Mexico cenbank emphasizes cyber threats to stability
Mexico’s central bank warned that technology-based attacks are “the most relevant challenge facing” the financial system today.
Central bank governor Alejandro Díaz de León said IT-based attacks were particularly relevant due their “potential, systemic impact and speed of infection,” with nine major cyberattacks so far in 2019 causing almost 785mn pesos (US$40.5mn) in damage.
As such, the threat to information today has replaced the threat to liquidity of 25 years ago.
In his report on the state of the financial system, Díaz de León also said that while the system is well prepared to confront a peso crash similar to that of 1994, the surge in cyberattacks requires urgent attention.
According to the report, the biggest attack occurred in May. It targeted systems used by investment banks and the attackers stole 462mn pesos.
That attack, reported the central bank, was allegedly executed by third-party personnel inside the institution, utilizing a flawed batch deposit system that allowed false deposits over three days.
The central bank stepped up its prevention efforts following a highly publicized attack on commercial banks in April 2018 that cost institutions some 300mn pesos.
In July 2018, it issued memoranda with new rules for using cryptocurrencies, and requirements at banks to step up internal security to protect other institutions utilizing the national inter-institutional electronic payments system (SPEI).

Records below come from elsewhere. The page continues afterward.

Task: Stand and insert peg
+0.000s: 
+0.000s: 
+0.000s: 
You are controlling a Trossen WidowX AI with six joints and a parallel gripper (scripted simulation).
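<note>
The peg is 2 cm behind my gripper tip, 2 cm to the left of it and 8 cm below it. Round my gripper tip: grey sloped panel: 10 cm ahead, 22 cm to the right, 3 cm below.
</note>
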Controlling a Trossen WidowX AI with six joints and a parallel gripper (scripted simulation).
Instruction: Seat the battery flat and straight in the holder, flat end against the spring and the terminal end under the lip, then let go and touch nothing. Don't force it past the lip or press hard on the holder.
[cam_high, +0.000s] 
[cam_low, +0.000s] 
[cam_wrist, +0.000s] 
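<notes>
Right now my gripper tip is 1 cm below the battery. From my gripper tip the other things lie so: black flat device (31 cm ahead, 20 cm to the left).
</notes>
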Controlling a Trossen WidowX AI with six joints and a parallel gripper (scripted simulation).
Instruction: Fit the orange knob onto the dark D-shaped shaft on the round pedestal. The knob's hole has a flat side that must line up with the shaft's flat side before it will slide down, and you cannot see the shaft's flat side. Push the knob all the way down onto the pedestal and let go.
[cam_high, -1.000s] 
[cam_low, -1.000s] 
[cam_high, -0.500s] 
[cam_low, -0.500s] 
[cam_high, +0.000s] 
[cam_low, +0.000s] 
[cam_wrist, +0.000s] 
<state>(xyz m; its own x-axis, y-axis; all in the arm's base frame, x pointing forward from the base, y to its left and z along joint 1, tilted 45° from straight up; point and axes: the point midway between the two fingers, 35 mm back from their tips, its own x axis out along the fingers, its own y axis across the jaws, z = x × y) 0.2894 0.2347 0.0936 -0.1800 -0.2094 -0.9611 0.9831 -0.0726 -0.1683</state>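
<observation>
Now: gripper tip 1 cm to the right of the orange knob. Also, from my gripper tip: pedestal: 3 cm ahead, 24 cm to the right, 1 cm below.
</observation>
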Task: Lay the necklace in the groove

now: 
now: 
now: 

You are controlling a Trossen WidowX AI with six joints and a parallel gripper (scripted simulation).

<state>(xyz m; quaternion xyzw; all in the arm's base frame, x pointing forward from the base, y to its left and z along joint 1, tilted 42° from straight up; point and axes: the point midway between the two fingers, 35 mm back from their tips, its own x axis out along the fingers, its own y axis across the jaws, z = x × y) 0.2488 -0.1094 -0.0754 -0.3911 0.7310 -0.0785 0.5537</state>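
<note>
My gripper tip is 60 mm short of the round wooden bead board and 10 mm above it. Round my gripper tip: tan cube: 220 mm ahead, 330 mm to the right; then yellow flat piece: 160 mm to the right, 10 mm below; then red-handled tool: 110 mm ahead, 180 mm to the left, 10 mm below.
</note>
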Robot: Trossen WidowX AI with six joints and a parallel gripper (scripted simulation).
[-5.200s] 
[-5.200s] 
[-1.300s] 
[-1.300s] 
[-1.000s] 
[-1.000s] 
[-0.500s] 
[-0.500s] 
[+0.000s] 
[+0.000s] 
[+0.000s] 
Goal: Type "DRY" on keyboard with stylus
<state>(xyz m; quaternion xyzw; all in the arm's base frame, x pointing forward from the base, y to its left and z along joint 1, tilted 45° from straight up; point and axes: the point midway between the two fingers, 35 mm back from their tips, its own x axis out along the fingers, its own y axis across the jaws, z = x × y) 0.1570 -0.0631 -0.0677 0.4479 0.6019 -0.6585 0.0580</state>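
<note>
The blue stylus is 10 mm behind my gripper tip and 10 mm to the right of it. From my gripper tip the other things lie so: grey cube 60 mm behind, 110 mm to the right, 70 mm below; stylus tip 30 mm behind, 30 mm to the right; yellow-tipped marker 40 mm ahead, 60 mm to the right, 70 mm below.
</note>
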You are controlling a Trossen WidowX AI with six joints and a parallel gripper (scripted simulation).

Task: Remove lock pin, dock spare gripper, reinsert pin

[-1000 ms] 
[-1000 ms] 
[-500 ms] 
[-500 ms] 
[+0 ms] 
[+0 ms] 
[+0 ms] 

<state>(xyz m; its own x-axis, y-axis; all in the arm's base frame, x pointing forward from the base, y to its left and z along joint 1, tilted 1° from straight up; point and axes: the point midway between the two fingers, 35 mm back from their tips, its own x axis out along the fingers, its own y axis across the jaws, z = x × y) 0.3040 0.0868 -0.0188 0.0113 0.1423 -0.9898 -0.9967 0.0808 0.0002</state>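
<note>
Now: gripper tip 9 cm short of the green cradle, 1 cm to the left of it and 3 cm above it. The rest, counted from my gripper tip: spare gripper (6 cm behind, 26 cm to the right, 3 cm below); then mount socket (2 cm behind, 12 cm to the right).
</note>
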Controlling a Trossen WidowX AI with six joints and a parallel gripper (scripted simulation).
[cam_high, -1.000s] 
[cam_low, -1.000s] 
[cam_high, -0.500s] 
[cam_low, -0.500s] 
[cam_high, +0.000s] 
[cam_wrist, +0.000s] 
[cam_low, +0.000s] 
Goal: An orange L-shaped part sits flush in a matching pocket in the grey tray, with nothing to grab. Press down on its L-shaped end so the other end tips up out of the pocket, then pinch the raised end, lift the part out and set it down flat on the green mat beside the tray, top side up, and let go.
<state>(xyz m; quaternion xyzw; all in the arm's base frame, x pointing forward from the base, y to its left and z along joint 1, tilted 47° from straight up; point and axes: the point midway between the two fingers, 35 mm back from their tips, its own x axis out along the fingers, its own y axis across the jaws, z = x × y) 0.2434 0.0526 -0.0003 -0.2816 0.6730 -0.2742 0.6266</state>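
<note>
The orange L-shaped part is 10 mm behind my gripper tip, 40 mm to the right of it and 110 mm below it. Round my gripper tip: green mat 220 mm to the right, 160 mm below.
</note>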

As part of the new rules, banks had to increase efforts to determine the trustworthiness of employees handling SPEI transactions, requiring participants to establish and implement tests of trust and integrity both with internal personnel and any third parties they are working with in relation to the SPEI.
Yet, reports of information-based attacks have been growing in line with the number of incidents financial institutions reported to the authorities, from 1 per quarter in 2018 to 4 per quarter in 2019, according to the central bank.
“In addition to registering a greater number of attacks, it was observed that the affected services were more diverse, from electronic transfers to ATMs and, similarly, the means of computer attacks were also varied, including software violation, fraudulent operations executed by third parties working inside the institution, password theft, abuse of deficiencies in the validation of balances, equipment breach of telecommunications, among others,” added the central bank.
The surging attacks on the financial system are also reflected in business perception of cybersecurity in Mexico.
In Kroll consultancy’s latest fraud and risk report, Mexican respondents listed data theft as the largest risk today (89%), while the threat of large-scale, coordinated cyberattacks was second at 71% along with the risk of a breakdown intergovernmental mechanisms for dispute resolution, free trade, and so on.
“In the wake of high-profile cyberattacks on the national financial system and elsewhere, respondents in Mexico are less confident than most in their cybersecurity (68% vs. 81% globally) and have almost universally prioritized mitigating against data theft (89% vs. 76% globally),” the report said.